All of what has been said above has referred to the revamping of existing mills into Z-High® millss. However, should we design a Z-High® mill right from the beginning, we can make such a mill considerably smaller in size. This would be made under the assumption that each pass would take the same amount of reduction as an equivalent 4-High. The Z-High®, nevertheless, would have the ability to continue making more passes and reducing the metal, where roll flattening on a standard 4-High would prohibit further reduction. On the Z-High®, due to the smaller-diameter work roll, the roll separating force is smaller and, consequently, the diameter of the backing roll and its bearings can be substantially reduced in size. With a smaller-diameter backup roll, the housing can be scaled down in weight to approximately half the size of an equivalent 4-High housing. In effect, we would then produce a rolling mill that could be substantially lighter, more efficient, and less expensive.

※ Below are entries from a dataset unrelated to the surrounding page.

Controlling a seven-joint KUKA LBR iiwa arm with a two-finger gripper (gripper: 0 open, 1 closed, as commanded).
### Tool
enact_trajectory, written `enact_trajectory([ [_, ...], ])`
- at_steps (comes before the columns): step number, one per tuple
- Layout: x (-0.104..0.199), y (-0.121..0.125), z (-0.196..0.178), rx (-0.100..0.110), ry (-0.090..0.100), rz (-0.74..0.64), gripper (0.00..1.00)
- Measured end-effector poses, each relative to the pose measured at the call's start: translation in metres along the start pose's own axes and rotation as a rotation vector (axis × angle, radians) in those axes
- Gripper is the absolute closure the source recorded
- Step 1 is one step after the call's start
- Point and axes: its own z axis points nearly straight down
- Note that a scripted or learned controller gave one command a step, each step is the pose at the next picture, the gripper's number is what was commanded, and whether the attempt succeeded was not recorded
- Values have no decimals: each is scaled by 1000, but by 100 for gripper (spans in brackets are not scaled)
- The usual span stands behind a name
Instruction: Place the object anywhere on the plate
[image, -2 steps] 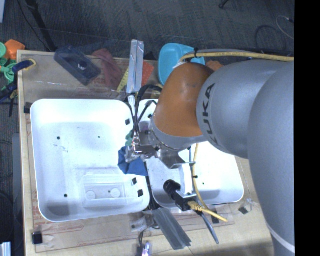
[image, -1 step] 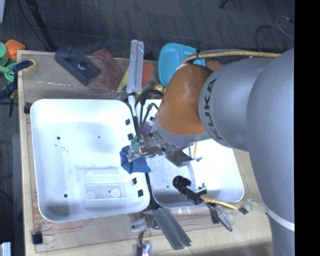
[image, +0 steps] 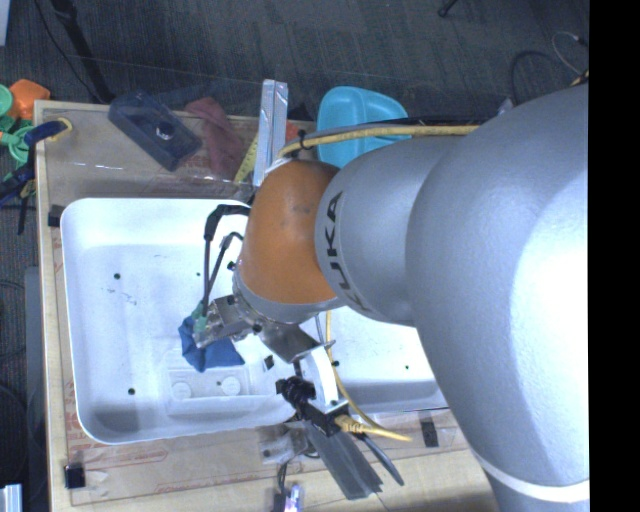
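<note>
Progress nil as far as visible: gripper (image: 212, 330), finger state impossible to tell, low in the left bin (image: 100, 300), blue object (image: 208, 352) directly beneath and touching it, grasp unconfirmed, placing on a plate wholly outstanding.

Two shallow white bins (image: 110, 300) side by side on a wooden tabletop (image: 150, 455). Behind the bins, a dark grey block (image: 155, 128) lying beside a reddish-brown cloth (image: 215, 125). Further right, a light blue plastic piece (image: 360, 112) at the tabletop's far edge. Orange and green items (image: 18, 120) clustered at the far left corner.
</note>
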Motion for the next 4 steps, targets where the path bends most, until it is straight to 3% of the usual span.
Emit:
enact_trajectory([
  [1,-60,37,0,-1,0,14,100],
  [2,-54,44,0,0,0,252,100],
  [3,-65,54,-1,-1,1,270,100],
  [4,-78,39,0,3,2,515,100],
])
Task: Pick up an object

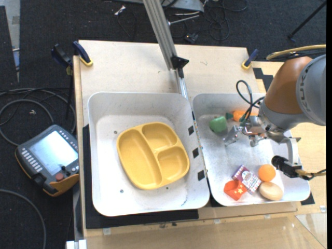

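Observation:
My gripper (242,137) hangs over the middle of the right bin (218,191), its two metal fingers spread apart with nothing between them. A green rounded object (218,123) lies just up and left of the left fingertip. A small orange object (239,115) sits behind the gripper, partly covered by a cable. Near the bin's front lie a red block (234,190), a red and white wrapped packet (248,179), an orange ball (266,173) and a beige egg-shaped object (271,191).
The left bin (104,139) holds a yellow divided plate (153,154). A grey metal pole (163,32) slants down to the ridge between the bins. The arm's orange band (282,90) overhangs the right bin's far right side.

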Controlling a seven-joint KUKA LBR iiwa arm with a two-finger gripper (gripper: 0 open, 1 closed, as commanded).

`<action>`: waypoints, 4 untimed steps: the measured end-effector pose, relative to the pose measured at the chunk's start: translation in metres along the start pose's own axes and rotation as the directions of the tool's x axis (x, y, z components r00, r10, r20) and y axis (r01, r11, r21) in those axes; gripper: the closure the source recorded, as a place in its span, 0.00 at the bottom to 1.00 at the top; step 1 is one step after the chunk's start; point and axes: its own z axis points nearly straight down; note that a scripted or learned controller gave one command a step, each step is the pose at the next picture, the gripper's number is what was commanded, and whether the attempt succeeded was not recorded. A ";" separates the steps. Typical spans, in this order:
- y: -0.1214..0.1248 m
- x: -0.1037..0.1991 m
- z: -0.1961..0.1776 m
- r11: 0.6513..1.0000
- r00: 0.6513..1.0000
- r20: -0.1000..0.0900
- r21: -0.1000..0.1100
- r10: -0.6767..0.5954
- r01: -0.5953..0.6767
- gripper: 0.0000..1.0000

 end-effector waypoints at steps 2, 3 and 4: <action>0.001 0.000 0.002 1.000 1.000 0.002 -0.008 0.000 0.000 1.00; 0.003 0.007 -0.042 1.000 1.000 0.003 -0.013 -0.004 0.004 1.00; 0.009 0.005 -0.105 1.000 1.000 0.004 -0.016 -0.004 0.004 1.00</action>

Having explained what the Z-High® looks like and some of the different modes in which it can be transformed, let us examine some practical applications:
In stainless steel, 20-High Cluster Mills have dominated the market. However, some works have older 4-High mills that have been built with high torque in order to prereduce heavy-gauge hot-rolled strip. By converting these mills to Z-High® mills, not only would they retain their breakdown capability, but they could also serve as finishing mills. In stainless steel, there are also some ultrawide applications in the 2-meter width and wider where the Z-High® mill could give new reduction possibilities. Elimination of intermediate anneals, better gauge accuracy, and improved surface finish are additional benefits. In this category, I would also put wide stainless plate mills and stainless clad steels.
In the non-ferrous field, there is demand for thinner-gauge brass and copper. Mills for such materials, in order to keep good production volume, have to go to high speeds. Consequently, heat extraction is an important factor. The Z-High® mill has proven itself superior in this respect, having operated with speeds of up to 7,000 RPM at the work roll.

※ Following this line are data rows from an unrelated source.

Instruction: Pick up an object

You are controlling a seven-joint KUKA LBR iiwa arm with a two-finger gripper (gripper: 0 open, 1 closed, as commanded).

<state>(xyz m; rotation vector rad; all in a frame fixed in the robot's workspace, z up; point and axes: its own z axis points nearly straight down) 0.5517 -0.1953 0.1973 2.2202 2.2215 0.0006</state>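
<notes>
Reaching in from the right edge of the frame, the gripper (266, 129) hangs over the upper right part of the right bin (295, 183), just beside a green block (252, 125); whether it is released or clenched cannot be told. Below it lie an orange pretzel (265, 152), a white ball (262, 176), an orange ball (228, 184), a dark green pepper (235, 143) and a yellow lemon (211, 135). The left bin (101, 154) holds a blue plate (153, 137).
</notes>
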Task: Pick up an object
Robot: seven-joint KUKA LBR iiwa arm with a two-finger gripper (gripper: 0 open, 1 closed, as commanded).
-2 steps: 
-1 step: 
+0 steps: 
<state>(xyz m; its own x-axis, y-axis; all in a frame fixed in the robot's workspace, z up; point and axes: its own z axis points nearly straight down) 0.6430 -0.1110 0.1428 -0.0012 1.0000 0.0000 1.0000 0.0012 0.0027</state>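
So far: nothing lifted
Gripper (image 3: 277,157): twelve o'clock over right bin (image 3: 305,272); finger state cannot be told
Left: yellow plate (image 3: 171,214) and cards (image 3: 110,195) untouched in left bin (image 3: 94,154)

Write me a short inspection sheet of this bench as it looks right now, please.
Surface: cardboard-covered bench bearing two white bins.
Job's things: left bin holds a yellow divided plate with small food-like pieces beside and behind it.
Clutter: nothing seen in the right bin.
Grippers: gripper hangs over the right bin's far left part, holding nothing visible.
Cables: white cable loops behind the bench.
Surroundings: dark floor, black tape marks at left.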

Another way to approach this thin-gauge market is to use two or even three mills in tandem. One such installation in Canada reduces strip from 0.0045" all the way down to 0.00075" in only two passes. This is a reduction of over 80% and, with bigger-size coils, generates miles and miles of strip every hour.
Coming to carbon steels, advantages similar to stainless steel could take place in high-carbon and medium-carbon applications. An interesting application would be to calibrate thick, medium-carbon strip in one pass to narrow tolerances, which subsequently would be required for press applications.
For low-carbon installations, a Z-High® in four and five-stand tandem mills would give those mills completely new parameters for rolling new products to thinner gauges or in low-alloy high-strength steels. Another interesting application would be in the skinpass mill, where shape control is important and the axial displacement of intermediate rolls is advantageous.
There might also be interest in using the Z-High® mill for rolling aluminum. The Z-High® would be the only practical mill capable of using work rolls of a small enough diameter that a tungsten carbide composition is possible, thereby giving the aluminum strip unsurpassed surface finish.
The Z-High® is a new concept and, be it a retrofit or a new mill, it has yet to make its mark in the rolling mill field. However, the initial results of operation on over a dozen mills indicate that it has very interesting potential, and the incoming inquiries and the studies that have been made on pre-engineered mills show that multiple advantages can be obtained for a very modest investment.